Campaign History in BigQuery

Each In-app campaign change made by customers through UI, or by automatic workers running in the background, is stored in BigQuery with complete data snapshot of the campaign at the time of change, and the event timestamp.

This allows us to use BigQuery to go back in time, and see the exact state of customer’s campaigns at a particular date and time in the past, which can be especially useful for handling support tickets.

Data in BigQuery is stored in ems-mobile-engage project, and inapp_campaigns dataset.

Architecture

Campaign History BigQuery Architecture

Explanation

Campaign change events which are dispatched from Campaigns model are published to Pub/Sub for asynchrounous processing by a separate worker. Decision to process campaign change events asynchronously was done in order to keep the request processing time as low as possible.

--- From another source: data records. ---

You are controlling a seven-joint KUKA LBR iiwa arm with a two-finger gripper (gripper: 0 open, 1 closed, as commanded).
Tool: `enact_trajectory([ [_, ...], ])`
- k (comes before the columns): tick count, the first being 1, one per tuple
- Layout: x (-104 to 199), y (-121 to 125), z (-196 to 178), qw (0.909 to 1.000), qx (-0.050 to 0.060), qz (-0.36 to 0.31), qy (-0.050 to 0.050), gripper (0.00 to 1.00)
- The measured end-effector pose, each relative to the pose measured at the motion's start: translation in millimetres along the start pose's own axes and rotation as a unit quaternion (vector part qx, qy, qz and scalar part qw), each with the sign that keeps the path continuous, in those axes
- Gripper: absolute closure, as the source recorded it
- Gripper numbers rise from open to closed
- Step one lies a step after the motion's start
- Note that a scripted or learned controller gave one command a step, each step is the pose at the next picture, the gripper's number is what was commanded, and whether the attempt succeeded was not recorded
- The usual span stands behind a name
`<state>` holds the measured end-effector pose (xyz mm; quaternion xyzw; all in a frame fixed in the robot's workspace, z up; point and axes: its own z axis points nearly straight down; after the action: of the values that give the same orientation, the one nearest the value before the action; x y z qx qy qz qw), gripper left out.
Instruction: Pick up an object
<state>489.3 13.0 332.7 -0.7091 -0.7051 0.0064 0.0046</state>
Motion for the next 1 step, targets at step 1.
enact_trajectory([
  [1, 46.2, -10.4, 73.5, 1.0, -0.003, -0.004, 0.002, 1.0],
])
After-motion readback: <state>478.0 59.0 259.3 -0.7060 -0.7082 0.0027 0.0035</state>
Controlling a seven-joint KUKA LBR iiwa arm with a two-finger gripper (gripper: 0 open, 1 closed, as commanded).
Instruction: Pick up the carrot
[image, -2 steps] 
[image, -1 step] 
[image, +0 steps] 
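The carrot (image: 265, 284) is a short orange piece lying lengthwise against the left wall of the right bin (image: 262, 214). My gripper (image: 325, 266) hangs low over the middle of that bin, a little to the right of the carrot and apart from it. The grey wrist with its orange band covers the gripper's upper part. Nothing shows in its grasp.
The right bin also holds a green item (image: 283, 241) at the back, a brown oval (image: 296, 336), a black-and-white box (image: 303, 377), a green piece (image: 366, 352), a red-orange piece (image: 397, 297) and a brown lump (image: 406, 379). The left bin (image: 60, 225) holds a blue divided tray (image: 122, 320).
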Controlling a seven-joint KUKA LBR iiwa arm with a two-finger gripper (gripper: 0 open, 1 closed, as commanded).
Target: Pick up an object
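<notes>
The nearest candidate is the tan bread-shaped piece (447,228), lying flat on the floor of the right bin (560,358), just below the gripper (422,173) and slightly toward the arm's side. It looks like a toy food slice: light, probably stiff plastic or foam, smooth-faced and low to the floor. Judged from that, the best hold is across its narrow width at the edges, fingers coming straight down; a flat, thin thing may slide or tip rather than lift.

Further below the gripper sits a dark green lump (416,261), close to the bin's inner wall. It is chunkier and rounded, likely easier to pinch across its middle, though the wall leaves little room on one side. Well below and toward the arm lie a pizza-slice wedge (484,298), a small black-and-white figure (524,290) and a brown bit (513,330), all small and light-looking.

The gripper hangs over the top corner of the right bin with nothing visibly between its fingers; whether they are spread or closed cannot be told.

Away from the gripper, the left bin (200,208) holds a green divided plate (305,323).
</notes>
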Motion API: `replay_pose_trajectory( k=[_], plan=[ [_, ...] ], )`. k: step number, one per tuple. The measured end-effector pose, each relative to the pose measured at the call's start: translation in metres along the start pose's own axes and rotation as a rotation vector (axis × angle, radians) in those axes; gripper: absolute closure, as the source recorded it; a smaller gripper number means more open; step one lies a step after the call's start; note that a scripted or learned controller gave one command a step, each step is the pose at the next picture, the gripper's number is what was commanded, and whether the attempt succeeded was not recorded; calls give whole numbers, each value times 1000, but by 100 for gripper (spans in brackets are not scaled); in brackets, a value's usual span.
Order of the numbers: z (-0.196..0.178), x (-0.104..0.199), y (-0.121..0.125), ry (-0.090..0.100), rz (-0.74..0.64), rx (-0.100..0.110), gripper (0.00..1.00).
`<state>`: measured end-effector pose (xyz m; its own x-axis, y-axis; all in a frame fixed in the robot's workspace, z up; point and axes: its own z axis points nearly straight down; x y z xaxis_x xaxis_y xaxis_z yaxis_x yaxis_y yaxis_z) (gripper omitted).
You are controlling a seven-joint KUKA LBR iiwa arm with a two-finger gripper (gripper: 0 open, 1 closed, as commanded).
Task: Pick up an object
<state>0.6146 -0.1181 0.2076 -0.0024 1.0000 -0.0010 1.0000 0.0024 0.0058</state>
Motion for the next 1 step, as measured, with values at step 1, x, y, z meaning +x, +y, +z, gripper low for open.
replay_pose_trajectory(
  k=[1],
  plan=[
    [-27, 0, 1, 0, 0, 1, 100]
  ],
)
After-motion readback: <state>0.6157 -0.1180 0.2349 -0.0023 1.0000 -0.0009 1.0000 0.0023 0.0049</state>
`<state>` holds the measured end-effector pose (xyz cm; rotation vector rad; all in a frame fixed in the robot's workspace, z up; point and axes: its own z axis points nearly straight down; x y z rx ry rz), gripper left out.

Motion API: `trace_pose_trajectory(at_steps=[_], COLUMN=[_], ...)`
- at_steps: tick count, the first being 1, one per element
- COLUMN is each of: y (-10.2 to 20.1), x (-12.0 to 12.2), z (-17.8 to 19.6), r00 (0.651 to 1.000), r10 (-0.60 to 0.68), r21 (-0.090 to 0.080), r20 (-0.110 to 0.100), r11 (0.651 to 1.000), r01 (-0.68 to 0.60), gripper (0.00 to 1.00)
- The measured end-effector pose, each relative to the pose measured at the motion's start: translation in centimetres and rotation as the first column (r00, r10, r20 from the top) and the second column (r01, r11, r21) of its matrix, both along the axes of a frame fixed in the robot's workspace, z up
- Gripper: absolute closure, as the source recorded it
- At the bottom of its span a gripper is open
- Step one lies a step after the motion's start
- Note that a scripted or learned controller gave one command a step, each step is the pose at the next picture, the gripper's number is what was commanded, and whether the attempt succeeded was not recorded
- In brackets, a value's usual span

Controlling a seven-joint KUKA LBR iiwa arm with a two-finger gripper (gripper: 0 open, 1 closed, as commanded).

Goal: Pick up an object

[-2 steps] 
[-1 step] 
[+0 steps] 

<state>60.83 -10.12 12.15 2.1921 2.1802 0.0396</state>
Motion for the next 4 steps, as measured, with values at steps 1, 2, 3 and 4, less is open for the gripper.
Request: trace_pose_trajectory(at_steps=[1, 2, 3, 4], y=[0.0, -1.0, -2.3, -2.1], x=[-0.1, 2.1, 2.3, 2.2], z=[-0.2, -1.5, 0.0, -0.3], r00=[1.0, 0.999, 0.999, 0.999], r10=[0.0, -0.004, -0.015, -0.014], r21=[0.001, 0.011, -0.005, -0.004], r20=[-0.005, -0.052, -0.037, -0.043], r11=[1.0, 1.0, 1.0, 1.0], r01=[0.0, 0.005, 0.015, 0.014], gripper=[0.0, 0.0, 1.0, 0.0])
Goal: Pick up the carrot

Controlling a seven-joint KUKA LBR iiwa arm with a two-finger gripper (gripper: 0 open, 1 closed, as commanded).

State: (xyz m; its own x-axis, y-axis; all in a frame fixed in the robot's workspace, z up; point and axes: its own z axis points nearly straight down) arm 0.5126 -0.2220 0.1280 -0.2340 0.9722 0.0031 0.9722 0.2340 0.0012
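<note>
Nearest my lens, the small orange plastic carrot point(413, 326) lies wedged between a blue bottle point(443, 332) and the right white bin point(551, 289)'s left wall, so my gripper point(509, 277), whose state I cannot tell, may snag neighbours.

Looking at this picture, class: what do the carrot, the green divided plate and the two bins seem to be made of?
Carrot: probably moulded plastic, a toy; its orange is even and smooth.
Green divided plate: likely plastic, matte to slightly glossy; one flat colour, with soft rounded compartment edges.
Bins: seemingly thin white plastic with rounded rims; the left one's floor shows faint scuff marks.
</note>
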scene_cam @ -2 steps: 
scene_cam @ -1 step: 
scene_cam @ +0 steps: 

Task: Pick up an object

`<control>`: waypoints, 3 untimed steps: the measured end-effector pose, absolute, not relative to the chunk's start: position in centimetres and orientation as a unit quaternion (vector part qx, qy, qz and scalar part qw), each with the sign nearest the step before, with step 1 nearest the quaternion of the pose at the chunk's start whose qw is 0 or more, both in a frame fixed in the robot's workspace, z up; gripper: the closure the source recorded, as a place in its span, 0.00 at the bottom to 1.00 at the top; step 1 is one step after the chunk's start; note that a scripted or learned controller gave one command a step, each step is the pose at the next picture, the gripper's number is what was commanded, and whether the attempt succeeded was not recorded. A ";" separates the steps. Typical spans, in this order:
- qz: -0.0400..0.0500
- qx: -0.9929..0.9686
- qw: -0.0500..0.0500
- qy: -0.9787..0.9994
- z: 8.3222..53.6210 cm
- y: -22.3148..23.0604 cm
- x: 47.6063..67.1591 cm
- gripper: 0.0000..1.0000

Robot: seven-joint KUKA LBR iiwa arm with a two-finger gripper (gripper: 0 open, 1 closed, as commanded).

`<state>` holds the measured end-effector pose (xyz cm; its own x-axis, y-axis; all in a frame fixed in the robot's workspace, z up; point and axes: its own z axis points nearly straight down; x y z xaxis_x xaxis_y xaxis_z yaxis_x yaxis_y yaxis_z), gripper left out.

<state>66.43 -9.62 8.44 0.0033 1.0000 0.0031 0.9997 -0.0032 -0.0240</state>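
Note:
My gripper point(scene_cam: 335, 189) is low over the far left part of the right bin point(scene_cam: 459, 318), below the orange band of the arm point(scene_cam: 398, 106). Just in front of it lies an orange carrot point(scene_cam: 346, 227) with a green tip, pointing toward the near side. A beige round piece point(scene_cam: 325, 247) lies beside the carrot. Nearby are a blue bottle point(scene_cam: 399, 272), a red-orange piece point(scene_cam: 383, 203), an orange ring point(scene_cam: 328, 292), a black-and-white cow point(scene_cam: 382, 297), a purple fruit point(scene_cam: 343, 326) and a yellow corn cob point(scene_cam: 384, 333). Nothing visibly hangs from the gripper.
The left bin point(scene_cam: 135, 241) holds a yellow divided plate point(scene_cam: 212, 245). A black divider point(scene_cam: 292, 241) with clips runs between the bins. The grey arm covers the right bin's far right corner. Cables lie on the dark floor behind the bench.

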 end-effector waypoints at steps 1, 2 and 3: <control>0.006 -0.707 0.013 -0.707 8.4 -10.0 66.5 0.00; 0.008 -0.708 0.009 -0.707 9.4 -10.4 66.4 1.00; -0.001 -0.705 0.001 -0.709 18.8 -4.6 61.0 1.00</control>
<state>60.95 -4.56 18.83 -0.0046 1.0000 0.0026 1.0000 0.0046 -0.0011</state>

For example, when a customer creates a new In-app campaign, we put it on top of the campaign list by setting its priority to 1. We also update priorities of all other campaigns by lowering their priority numbers by one. This means that we have to publish campaign change event to BigQuery for each campaign that customer has. But to do so, we would need to fetch all campaign fields from the DB for all customers' campaigns.

To avoid doing that, workers (those which modify campaign table, e.g. web worker) simply publish messages to Pub/Sub containing campaignId of a campaign which was touched in the DB. Only in case of campaign deletion, we publish the campaign content in the message.

Then a separate worker (campaign-big-query-publish) picks up those messages, fetches the complete campaign data from the DB for the given campaignId, and publishes the data to BigQuery (via Pub/Sub and Dataflow).

Drawback

It could happen that there were two or more update events for the same campaign in the very short time span (e.g. customer pressing Save button in UI for every small change). Since these events are processed asynchronously by the worker, when it fetches the campaign content from the DB, it could happen that it only sees the last change, and we miss the changes which happened in between.

This is the trade-off that we accept, and shouldn’t pose a significant problem when looking back in time during customer support handling.